* Aim of the exercise *
Write the records below out again. Match them exactly.

* Dataset extract *
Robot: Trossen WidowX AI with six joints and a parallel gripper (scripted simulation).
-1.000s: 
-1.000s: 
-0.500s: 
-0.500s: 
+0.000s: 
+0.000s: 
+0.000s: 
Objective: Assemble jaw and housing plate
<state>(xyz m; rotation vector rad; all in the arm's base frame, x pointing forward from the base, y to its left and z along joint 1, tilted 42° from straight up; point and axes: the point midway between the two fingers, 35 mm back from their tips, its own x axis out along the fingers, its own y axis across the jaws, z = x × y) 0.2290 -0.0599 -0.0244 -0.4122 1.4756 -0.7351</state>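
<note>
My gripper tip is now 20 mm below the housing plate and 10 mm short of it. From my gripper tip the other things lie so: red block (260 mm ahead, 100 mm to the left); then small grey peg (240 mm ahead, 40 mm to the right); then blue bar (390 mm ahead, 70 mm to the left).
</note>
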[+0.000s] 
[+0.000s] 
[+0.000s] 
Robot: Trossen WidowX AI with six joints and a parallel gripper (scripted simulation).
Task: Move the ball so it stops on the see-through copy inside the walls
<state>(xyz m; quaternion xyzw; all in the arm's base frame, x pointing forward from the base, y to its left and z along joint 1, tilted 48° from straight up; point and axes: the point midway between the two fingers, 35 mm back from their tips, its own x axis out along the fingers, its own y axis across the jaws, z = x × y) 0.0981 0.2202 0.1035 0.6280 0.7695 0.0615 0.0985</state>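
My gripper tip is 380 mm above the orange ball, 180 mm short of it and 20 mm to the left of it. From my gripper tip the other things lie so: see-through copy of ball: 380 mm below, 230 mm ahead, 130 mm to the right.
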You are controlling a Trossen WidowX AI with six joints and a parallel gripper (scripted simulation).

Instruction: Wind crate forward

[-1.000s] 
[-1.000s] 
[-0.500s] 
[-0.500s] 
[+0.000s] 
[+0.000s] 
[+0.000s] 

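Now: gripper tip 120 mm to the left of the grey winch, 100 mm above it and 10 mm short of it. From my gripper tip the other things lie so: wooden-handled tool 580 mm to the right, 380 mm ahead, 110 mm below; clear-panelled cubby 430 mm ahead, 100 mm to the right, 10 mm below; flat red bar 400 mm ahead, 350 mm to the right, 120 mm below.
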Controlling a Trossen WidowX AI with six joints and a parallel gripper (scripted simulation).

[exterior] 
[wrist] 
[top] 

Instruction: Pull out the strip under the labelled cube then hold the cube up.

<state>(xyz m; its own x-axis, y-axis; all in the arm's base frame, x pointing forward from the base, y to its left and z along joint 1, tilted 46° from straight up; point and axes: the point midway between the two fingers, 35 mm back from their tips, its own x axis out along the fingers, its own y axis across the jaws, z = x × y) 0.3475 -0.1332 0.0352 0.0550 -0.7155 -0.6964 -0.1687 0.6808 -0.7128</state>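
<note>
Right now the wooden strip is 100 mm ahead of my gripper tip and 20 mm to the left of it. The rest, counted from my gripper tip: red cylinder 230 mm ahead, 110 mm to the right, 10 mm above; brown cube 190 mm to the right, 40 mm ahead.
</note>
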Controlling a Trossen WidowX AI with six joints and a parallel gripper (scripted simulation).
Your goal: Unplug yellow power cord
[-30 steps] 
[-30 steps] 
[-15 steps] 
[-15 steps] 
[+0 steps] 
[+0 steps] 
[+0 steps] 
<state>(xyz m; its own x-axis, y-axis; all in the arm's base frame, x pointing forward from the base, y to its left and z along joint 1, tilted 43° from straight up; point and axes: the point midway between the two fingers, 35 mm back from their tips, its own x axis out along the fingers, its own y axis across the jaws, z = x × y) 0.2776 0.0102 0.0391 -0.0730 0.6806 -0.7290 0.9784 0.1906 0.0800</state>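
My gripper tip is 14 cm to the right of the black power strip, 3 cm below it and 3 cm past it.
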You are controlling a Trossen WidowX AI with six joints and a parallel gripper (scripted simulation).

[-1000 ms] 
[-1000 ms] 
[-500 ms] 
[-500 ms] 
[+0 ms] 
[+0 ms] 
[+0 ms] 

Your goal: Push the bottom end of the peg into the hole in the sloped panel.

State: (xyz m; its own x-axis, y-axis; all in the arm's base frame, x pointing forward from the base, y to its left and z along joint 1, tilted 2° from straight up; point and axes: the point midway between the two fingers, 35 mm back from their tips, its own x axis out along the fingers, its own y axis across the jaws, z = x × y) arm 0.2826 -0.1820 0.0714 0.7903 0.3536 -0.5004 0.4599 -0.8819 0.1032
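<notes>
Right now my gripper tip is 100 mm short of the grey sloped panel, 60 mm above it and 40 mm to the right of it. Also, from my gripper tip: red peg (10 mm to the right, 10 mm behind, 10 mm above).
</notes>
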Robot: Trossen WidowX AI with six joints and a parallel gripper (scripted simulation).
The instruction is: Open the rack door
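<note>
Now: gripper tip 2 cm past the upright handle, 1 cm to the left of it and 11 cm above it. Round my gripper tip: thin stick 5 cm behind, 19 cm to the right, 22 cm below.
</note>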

* Answer section *
Robot: Trossen WidowX AI with six joints and a parallel gripper (scripted simulation).
-1.000s: 
-1.000s: 
-0.500s: 
-0.500s: 
+0.000s: 
+0.000s: 
+0.000s: 
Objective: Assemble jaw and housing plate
<state>(xyz m; rotation vector rad; all in the arm's base frame, x pointing forward from the base, y to its left and z along joint 1, tilted 42° from straight up; point and axes: the point midway between the two fingers, 35 mm back from their tips, its own x axis out along the fingers, its own y axis across the jaws, z = x × y) 0.2290 -0.0599 -0.0244 -0.4122 1.4756 -0.7351</state>
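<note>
My gripper tip is now 20 mm below the housing plate and 10 mm short of it. From my gripper tip the other things lie so: red block (260 mm ahead, 100 mm to the left); then small grey peg (240 mm ahead, 40 mm to the right); then blue bar (390 mm ahead, 70 mm to the left).
</note>
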[+0.000s] 
[+0.000s] 
[+0.000s] 
Robot: Trossen WidowX AI with six joints and a parallel gripper (scripted simulation).
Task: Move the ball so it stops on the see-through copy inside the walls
<state>(xyz m; quaternion xyzw; all in the arm's base frame, x pointing forward from the base, y to its left and z along joint 1, tilted 48° from straight up; point and axes: the point midway between the two fingers, 35 mm back from their tips, its own x axis out along the fingers, its own y axis across the jaws, z = x × y) 0.0981 0.2202 0.1035 0.6280 0.7695 0.0615 0.0985</state>
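My gripper tip is 380 mm above the orange ball, 180 mm short of it and 20 mm to the left of it. From my gripper tip the other things lie so: see-through copy of ball: 380 mm below, 230 mm ahead, 130 mm to the right.
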You are controlling a Trossen WidowX AI with six joints and a parallel gripper (scripted simulation).

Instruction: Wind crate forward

[-1.000s] 
[-1.000s] 
[-0.500s] 
[-0.500s] 
[+0.000s] 
[+0.000s] 
[+0.000s] 

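Now: gripper tip 120 mm to the left of the grey winch, 100 mm above it and 10 mm short of it. From my gripper tip the other things lie so: wooden-handled tool 580 mm to the right, 380 mm ahead, 110 mm below; clear-panelled cubby 430 mm ahead, 100 mm to the right, 10 mm below; flat red bar 400 mm ahead, 350 mm to the right, 120 mm below.
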Controlling a Trossen WidowX AI with six joints and a parallel gripper (scripted simulation).

[exterior] 
[wrist] 
[top] 

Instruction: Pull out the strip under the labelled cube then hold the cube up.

<state>(xyz m; its own x-axis, y-axis; all in the arm's base frame, x pointing forward from the base, y to its left and z along joint 1, tilted 46° from straight up; point and axes: the point midway between the two fingers, 35 mm back from their tips, its own x axis out along the fingers, its own y axis across the jaws, z = x × y) 0.3475 -0.1332 0.0352 0.0550 -0.7155 -0.6964 -0.1687 0.6808 -0.7128</state>
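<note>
Right now the wooden strip is 100 mm ahead of my gripper tip and 20 mm to the left of it. The rest, counted from my gripper tip: red cylinder 230 mm ahead, 110 mm to the right, 10 mm above; brown cube 190 mm to the right, 40 mm ahead.
</note>
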Controlling a Trossen WidowX AI with six joints and a parallel gripper (scripted simulation).
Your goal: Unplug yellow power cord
[-30 steps] 
[-30 steps] 
[-15 steps] 
[-15 steps] 
[+0 steps] 
[+0 steps] 
[+0 steps] 
<state>(xyz m; its own x-axis, y-axis; all in the arm's base frame, x pointing forward from the base, y to its left and z along joint 1, tilted 43° from straight up; point and axes: the point midway between the two fingers, 35 mm back from their tips, its own x axis out along the fingers, its own y axis across the jaws, z = x × y) 0.2776 0.0102 0.0391 -0.0730 0.6806 -0.7290 0.9784 0.1906 0.0800</state>
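My gripper tip is 14 cm to the right of the black power strip, 3 cm below it and 3 cm past it.
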You are controlling a Trossen WidowX AI with six joints and a parallel gripper (scripted simulation).

[-1000 ms] 
[-1000 ms] 
[-500 ms] 
[-500 ms] 
[+0 ms] 
[+0 ms] 
[+0 ms] 

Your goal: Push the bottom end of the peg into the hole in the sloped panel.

State: (xyz m; its own x-axis, y-axis; all in the arm's base frame, x pointing forward from the base, y to its left and z along joint 1, tilted 2° from straight up; point and axes: the point midway between the two fingers, 35 mm back from their tips, its own x axis out along the fingers, its own y axis across the jaws, z = x × y) arm 0.2826 -0.1820 0.0714 0.7903 0.3536 -0.5004 0.4599 -0.8819 0.1032
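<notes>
Right now my gripper tip is 100 mm short of the grey sloped panel, 60 mm above it and 40 mm to the right of it. Also, from my gripper tip: red peg (10 mm to the right, 10 mm behind, 10 mm above).
</notes>
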Robot: Trossen WidowX AI with six joints and a parallel gripper (scripted simulation).
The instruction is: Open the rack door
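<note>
Now: gripper tip 2 cm past the upright handle, 1 cm to the left of it and 11 cm above it. Round my gripper tip: thin stick 5 cm behind, 19 cm to the right, 22 cm below.
</note>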

The answer requires nothing more.